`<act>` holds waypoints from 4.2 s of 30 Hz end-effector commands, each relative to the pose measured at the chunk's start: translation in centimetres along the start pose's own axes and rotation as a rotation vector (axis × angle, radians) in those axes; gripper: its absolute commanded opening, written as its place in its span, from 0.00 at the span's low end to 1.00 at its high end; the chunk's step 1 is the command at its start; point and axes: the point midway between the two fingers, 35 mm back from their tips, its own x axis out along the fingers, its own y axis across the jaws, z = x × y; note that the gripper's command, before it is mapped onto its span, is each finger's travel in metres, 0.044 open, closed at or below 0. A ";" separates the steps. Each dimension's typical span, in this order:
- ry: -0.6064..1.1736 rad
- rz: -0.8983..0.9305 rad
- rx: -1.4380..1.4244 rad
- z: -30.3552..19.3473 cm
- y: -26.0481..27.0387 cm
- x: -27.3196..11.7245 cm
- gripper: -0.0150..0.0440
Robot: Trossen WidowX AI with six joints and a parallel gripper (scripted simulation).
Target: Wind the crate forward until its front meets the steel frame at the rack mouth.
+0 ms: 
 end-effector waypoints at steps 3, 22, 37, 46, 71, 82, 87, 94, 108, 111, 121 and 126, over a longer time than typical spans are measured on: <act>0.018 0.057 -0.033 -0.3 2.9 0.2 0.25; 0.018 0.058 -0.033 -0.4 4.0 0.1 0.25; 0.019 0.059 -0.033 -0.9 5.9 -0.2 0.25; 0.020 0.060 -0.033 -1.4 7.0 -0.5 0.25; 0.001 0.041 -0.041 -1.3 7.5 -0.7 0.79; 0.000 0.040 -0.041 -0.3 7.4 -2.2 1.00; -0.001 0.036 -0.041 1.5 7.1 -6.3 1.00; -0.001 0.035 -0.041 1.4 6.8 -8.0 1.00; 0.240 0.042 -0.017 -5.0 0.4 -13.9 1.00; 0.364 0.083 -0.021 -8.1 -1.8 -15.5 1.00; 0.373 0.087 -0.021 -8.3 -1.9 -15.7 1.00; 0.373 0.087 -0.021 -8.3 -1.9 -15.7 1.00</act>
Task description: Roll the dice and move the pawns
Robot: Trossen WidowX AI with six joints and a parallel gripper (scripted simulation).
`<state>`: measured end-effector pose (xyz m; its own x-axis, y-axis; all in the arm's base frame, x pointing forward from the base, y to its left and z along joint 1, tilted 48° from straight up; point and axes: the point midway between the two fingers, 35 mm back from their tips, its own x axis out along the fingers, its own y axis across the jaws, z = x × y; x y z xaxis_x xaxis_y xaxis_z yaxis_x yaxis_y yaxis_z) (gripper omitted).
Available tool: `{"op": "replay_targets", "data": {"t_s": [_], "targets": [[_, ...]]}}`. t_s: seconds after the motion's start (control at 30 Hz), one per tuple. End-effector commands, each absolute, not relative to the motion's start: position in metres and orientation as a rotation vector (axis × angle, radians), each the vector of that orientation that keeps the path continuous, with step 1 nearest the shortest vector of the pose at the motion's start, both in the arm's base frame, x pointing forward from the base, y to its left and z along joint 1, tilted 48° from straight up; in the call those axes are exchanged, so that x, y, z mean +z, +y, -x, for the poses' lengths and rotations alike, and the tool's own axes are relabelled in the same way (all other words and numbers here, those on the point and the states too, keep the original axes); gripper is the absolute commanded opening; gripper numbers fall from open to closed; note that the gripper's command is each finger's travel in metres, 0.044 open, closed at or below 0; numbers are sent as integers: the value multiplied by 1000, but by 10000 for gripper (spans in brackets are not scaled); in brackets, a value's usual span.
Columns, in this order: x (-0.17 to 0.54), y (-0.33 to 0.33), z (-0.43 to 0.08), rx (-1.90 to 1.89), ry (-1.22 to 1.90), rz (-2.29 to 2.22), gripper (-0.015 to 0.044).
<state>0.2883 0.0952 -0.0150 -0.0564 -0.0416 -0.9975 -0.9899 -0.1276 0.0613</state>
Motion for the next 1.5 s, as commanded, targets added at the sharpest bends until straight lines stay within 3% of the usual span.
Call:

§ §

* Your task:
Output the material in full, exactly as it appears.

* Output for this exercise:
`<act>` holds waypoints from 4.2 s of 30 Hz end-effector commands, each relative to the pose measured at the chunk's start: translation in centimetres along the start pose's own axes and rotation as a rotation vector (axis × angle, radians) in those axes; gripper: its absolute commanded opening, written as its place in its span, from 0.00 at the span's low end to 1.00 at its high end; the chunk's step 1 is the command at its start; point and axes: the point midway between the two fingers, 35 mm back from their tips, its own x axis out along the fingers, its own y axis across the jaws, z = x × y; note that the gripper's command, before it is mapped onto its span, is each finger's travel in metres, 0.044 open, closed at or below 0. A ";" separates the steps. Each dimension's typical span, in this order:
- ry: -0.6064..1.1736 rad
- rz: -0.8983..0.9305 rad
- rx: -1.4380..1.4244 rad
- z: -30.3552..19.3473 cm
- y: -26.0481..27.0387 cm
- x: -27.3196..11.7245 cm
- gripper: -0.0150..0.0440
Robot: Trossen WidowX AI with six joints and a parallel gripper (scripted simulation).
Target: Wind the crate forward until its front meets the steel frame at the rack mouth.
+0 ms: 
 end-effector waypoints at steps 3, 22, 37, 46, 71, 82, 87, 94, 108, 111, 121 and 126, over a longer time than typical spans are measured on: <act>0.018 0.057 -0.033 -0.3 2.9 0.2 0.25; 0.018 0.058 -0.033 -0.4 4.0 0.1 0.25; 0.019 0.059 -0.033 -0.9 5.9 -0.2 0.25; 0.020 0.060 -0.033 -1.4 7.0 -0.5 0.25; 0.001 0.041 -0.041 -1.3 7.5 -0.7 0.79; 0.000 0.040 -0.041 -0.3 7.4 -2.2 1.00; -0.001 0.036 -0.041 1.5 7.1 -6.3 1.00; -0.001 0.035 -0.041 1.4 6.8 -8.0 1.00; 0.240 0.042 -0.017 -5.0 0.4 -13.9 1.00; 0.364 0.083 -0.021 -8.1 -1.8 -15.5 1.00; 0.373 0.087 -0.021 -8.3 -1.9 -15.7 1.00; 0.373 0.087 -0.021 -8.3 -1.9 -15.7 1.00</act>
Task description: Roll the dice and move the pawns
Robot: Trossen WidowX AI with six joints and a parallel gripper (scripted simulation).
`<state>`: measured end-effector pose (xyz m; its own x-axis, y-axis; all in the arm's base frame, x pointing forward from the base, y to its left and z along joint 1, tilted 48° from straight up; point and axes: the point midway between the two fingers, 35 mm back from their tips, its own x axis out along the fingers, its own y axis across the jaws, z = x × y; x y z xaxis_x xaxis_y xaxis_z yaxis_x yaxis_y yaxis_z) (gripper omitted).
Available tool: `{"op": "replay_targets", "data": {"t_s": [_], "targets": [[_, ...]]}}`. t_s: seconds after the motion's start (control at 30 Hz), one per tuple. End-effector commands, each absolute, not relative to the motion's start: position in metres and orientation as a rotation vector (axis × angle, radians), each the vector of that orientation that keeps the path continuous, with step 1 nearest the shortest vector of the pose at the motion's start, both in the arm's base frame, x pointing forward from the base, y to its left and z along joint 1, tilted 48° from straight up; in the call those axes are exchanged, so that x, y, z mean +z, +y, -x, for the poses' lengths and rotations alike, and the tool's own axes are relabelled in the same way (all other words and numbers here, those on the point and the states too, keep the original axes); gripper is the absolute commanded opening; gripper numbers fall from open to closed; note that the gripper's command is each finger's travel in metres, 0.044 open, closed at or below 0; numbers are sent as integers: the value multiplied by 1000, but by 10000 for gripper (spans in brackets are not scaled); in brackets, a value's usual span.
Columns, in this order: x (-0.17 to 0.54), y (-0.33 to 0.33), z (-0.43 to 0.08), rx (-1.90 to 1.89), ry (-1.22 to 1.90), rz (-2.29 to 2.22), gripper (-0.015 to 0.044).
<state>0.2883 0.0952 -0.0150 -0.0564 -0.0416 -0.9975 -0.9899 -0.1276 0.0613</state>
Motion for the next 1.5 s, as commanded, targets added at the sharpest bends until straight lines stay within 3% of the usual span.
Call:

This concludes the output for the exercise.